== Dataset excerpts ==

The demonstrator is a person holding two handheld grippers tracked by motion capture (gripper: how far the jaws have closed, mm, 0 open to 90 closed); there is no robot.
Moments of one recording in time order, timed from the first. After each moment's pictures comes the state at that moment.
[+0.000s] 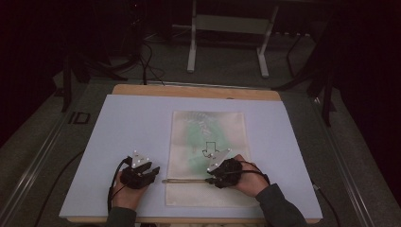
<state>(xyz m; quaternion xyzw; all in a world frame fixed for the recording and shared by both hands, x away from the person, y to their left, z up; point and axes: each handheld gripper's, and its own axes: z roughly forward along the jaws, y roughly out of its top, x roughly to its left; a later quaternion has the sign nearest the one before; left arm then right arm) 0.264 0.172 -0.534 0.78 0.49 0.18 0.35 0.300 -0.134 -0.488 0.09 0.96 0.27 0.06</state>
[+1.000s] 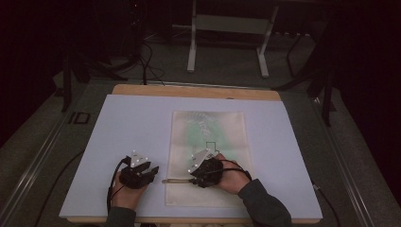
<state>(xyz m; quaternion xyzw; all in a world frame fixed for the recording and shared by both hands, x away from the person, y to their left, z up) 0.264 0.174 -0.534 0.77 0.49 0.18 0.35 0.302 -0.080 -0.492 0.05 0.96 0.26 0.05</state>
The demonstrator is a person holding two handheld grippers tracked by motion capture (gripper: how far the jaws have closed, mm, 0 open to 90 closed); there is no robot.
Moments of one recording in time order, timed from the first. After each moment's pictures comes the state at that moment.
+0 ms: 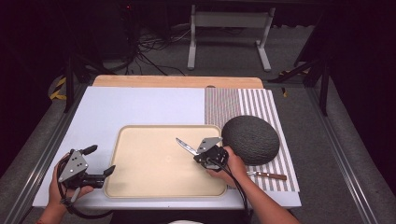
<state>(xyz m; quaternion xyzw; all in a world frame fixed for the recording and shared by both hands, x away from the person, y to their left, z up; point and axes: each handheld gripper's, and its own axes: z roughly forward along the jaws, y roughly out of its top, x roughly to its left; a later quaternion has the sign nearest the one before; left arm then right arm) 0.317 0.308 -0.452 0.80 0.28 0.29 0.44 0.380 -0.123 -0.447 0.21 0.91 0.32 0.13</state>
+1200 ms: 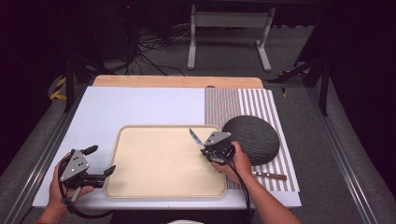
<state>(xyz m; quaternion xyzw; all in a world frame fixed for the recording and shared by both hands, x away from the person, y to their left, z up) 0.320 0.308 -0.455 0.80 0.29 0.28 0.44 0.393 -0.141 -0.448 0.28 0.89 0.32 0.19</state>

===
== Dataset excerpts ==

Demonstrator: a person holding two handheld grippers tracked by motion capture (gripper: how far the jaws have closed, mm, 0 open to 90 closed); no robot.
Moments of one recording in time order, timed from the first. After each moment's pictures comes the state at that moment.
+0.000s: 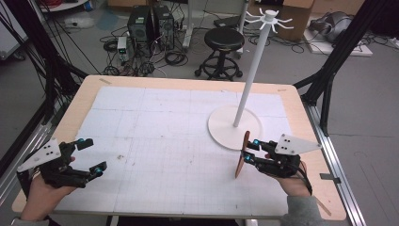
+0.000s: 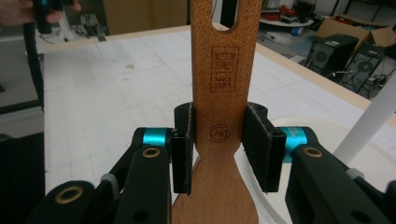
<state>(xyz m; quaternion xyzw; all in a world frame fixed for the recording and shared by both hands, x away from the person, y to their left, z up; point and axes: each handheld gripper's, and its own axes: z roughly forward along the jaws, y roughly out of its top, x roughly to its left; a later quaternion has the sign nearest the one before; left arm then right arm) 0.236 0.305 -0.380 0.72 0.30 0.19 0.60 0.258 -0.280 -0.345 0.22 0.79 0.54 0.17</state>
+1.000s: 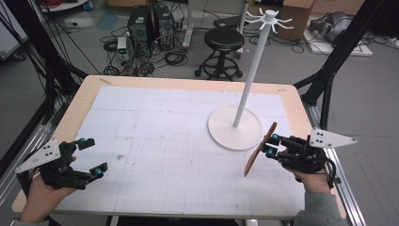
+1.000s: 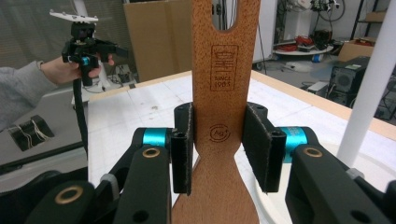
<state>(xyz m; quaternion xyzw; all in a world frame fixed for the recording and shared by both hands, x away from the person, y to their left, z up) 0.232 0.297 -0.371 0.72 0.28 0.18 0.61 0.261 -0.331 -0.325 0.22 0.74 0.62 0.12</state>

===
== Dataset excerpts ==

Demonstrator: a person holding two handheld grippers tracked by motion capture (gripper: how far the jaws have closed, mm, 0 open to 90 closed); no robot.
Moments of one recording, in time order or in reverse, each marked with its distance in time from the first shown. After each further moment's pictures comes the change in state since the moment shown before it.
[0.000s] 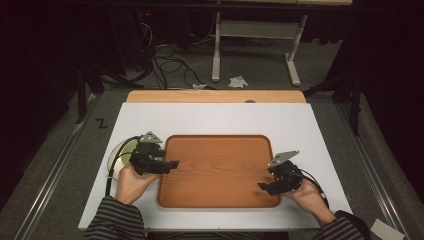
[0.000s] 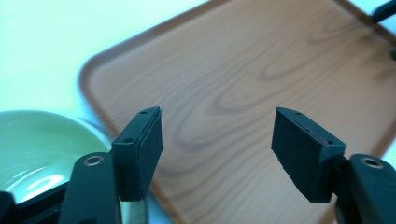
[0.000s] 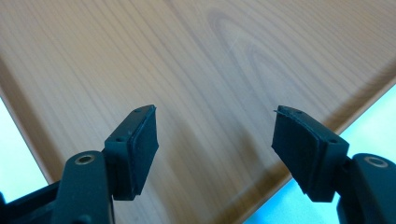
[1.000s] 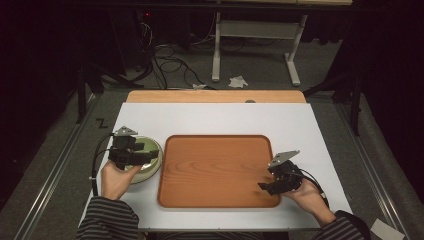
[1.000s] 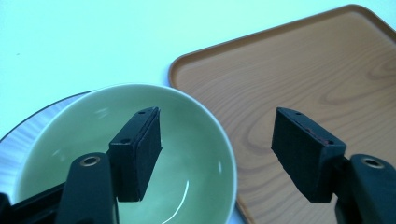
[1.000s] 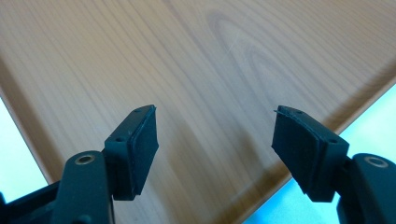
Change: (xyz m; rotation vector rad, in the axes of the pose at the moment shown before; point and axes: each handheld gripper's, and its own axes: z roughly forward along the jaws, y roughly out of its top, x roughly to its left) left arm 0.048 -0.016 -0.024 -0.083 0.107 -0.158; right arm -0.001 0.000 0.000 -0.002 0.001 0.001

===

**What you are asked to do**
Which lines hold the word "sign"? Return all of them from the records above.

**Reply**
<state>(xyz m; quaternion xyzw; all in a world frame fixed for the recording and shared by both hands, x away from the person, y to their left, z up; point and axes: each handheld gripper's, and its own axes: z roughly forward along the jaws, y roughly out of its top, x roughly to its left; a later quaternion has the sign nearest the one before; left arm then right arm) 0.264 0.172 -0.534 0.78 0.49 0.18 0.35 0.300 -0.134 -0.488 0.09 0.96 0.27 0.06</state>
<state>(xyz m; quaternion xyzw; all in a world frame fixed for the recording and shared by both hands, x away from the person, y to their left, z up; point and axes: each handheld gripper's, and its own axes: z roughly forward along the jaws, y roughly out of its top, x roughly to its left; a later quaternion has the sign nearest the one before; left arm then right arm) 0.317 0.308 -0.452 0.80 0.28 0.29 0.44 0.380 -0.123 -0.447 0.21 0.91 0.32 0.13</state>
<state>(xyz m; quaternion xyzw; all in a world frame fixed for the recording and shared by both hands, x away from the person, y to their left, z up; point and axes: each handheld gripper's, and its own axes: z roughly forward along the jaws, y roughly out of its top, x roughly to its left; a later quaternion has the sign nearest the one before; left arm then right arm) 0.236 0.305 -0.380 0.72 0.30 0.19 0.60 0.258 -0.280 -0.345 0.22 0.79 0.54 0.17</state>

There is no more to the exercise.